Prevent extra vertices from being processed

Extra vertices are added at the end of the vertex list when
processing a batch in order to avoid SIMD width overrun.
A single comparison can prevent us from processing these
vertices by disabling them in the stores and atomics mask.

This would fix the following tests:
dEQP-VK.synchronization.op.single_queue.*
when enabling the vertexPipelineStoresAndAtomics feature.

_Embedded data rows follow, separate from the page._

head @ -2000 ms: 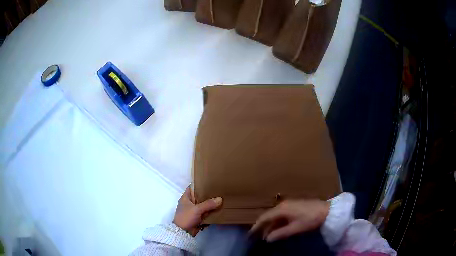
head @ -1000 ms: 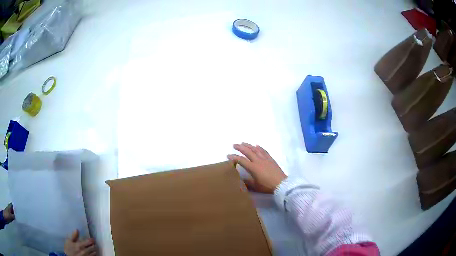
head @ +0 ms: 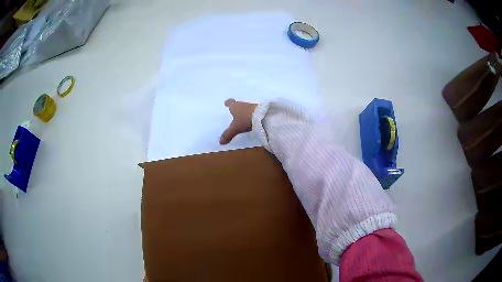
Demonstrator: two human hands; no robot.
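Observation:
The brown handbag body (head: 220, 220) lies flat over the near end of the white sheets (head: 203, 66), its lower part cut off by the bottom edge. My right hand (head: 239, 121) is over the sheets just beyond the bag's far edge, thumb and fingers apart, holding nothing visible. My right sleeve crosses the bag's right side. My left hand cannot be made out; the bag's near end is outside the picture.
A blue tape dispenser (head: 380, 143) stands right, a blue tape roll (head: 303, 35) beyond. Yellow rolls (head: 44, 108) and a second dispenser (head: 23, 157) are left. Clear plastic bags (head: 52, 36) lie far left, brown bags (head: 487, 160) at right. A blue sleeve shows at the lower left edge.
The bag has gone from both my hands onto the sheets. My right hand has moved from its far right corner forward and left over the sheets. Another person's hands and white sheet have left the lower left.

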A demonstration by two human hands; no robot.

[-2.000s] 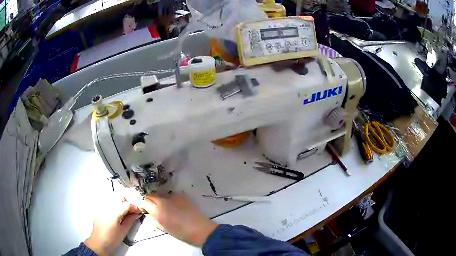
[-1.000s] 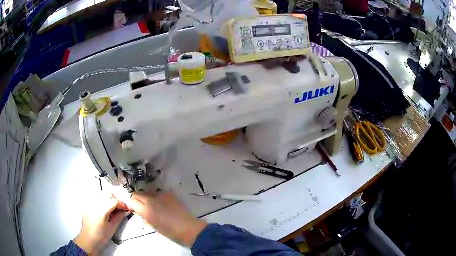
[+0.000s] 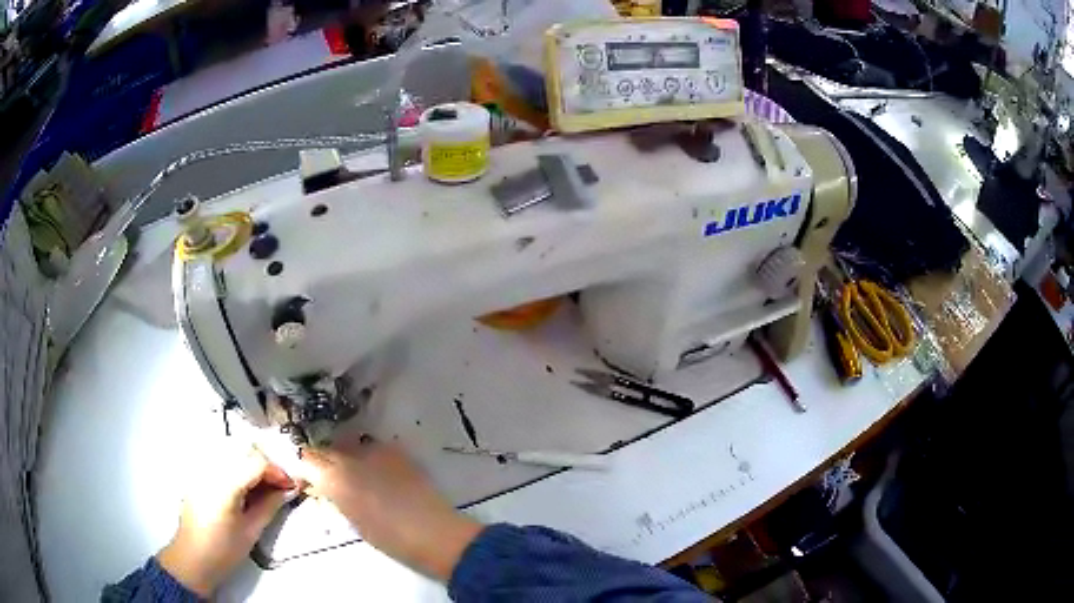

Note that these tests are affected because they wrongly
assume vertices won't be processed more than once. These
tests should still get fixed.

Bug b/140294254

Change-Id: I04185b899a9770537c3d10bcfd87e00e314582de
Reviewed-on: https://swiftshader-review.googlesource.com/c/SwiftShader/+/36368
Presubmit-Ready: Alexis Hétu <sugoi@google.com>
Kokoro-Presubmit: kokoro <noreply+kokoro@google.com>
Reviewed-by: Nicolas Capens <nicolascapens@google.com>
Tested-by: Alexis Hétu <sugoi@google.com>
diff --git a/src/Pipeline/VertexProgram.cpp b/src/Pipeline/VertexProgram.cpp
index dedf800..5bb3918 100644
--- a/src/Pipeline/VertexProgram.cpp
+++ b/src/Pipeline/VertexProgram.cpp
@@ -63,7 +63,7 @@
 	{
 	}
 
-	void VertexProgram::program(Pointer<UInt> &batch)
+	void VertexProgram::program(Pointer<UInt> &batch, UInt& vertexCount)
 	{
 		auto it = spirvShader->inputBuiltins.find(spv::BuiltInVertexIndex);
 		if (it != spirvShader->inputBuiltins.end())
@@ -80,7 +80,8 @@
 		}
 
 		auto activeLaneMask = SIMD::Int(0xFFFFFFFF);
-		spirvShader->emit(&routine, activeLaneMask, activeLaneMask, descriptorSets);
+		Int4 storesAndAtomicsMask = CmpGE(UInt4(vertexCount), UInt4(1, 2, 3, 4));
+		spirvShader->emit(&routine, activeLaneMask, storesAndAtomicsMask, descriptorSets);
 
 		spirvShader->emitEpilog(&routine);
 	}
diff --git a/src/Pipeline/VertexProgram.hpp b/src/Pipeline/VertexProgram.hpp
index 3c8a664..7baee79 100644
--- a/src/Pipeline/VertexProgram.hpp
+++ b/src/Pipeline/VertexProgram.hpp
@@ -34,7 +34,7 @@
 		virtual ~VertexProgram();
 
 	private:
-		void program(Pointer<UInt> &batch) override;
+		void program(Pointer<UInt> &batch, UInt& vertexCount) override;
 
 		const vk::DescriptorSet::Bindings &descriptorSets;
 	};
diff --git a/src/Pipeline/VertexRoutine.cpp b/src/Pipeline/VertexRoutine.cpp
index e43e96b..be84300 100644
--- a/src/Pipeline/VertexRoutine.cpp
+++ b/src/Pipeline/VertexRoutine.cpp
@@ -60,7 +60,7 @@
 			If(tagCache[cacheIndex] != index)
 			{
 				readInput(batch);
-				program(batch);
+				program(batch, vertexCount);
 				computeClipFlags();
 
 				writeCache(vertexCache, tagCache, batch);
diff --git a/src/Pipeline/VertexRoutine.hpp b/src/Pipeline/VertexRoutine.hpp
index dc22ecb..5a0a6e2 100644
--- a/src/Pipeline/VertexRoutine.hpp
+++ b/src/Pipeline/VertexRoutine.hpp
@@ -62,7 +62,7 @@
 		SpirvShader const * const spirvShader;
 
 	private:
-		virtual void program(Pointer<UInt> &batch) = 0;
+		virtual void program(Pointer<UInt> &batch, UInt& vertexCount) = 0;
 
 		typedef VertexProcessor::State::Input Stream;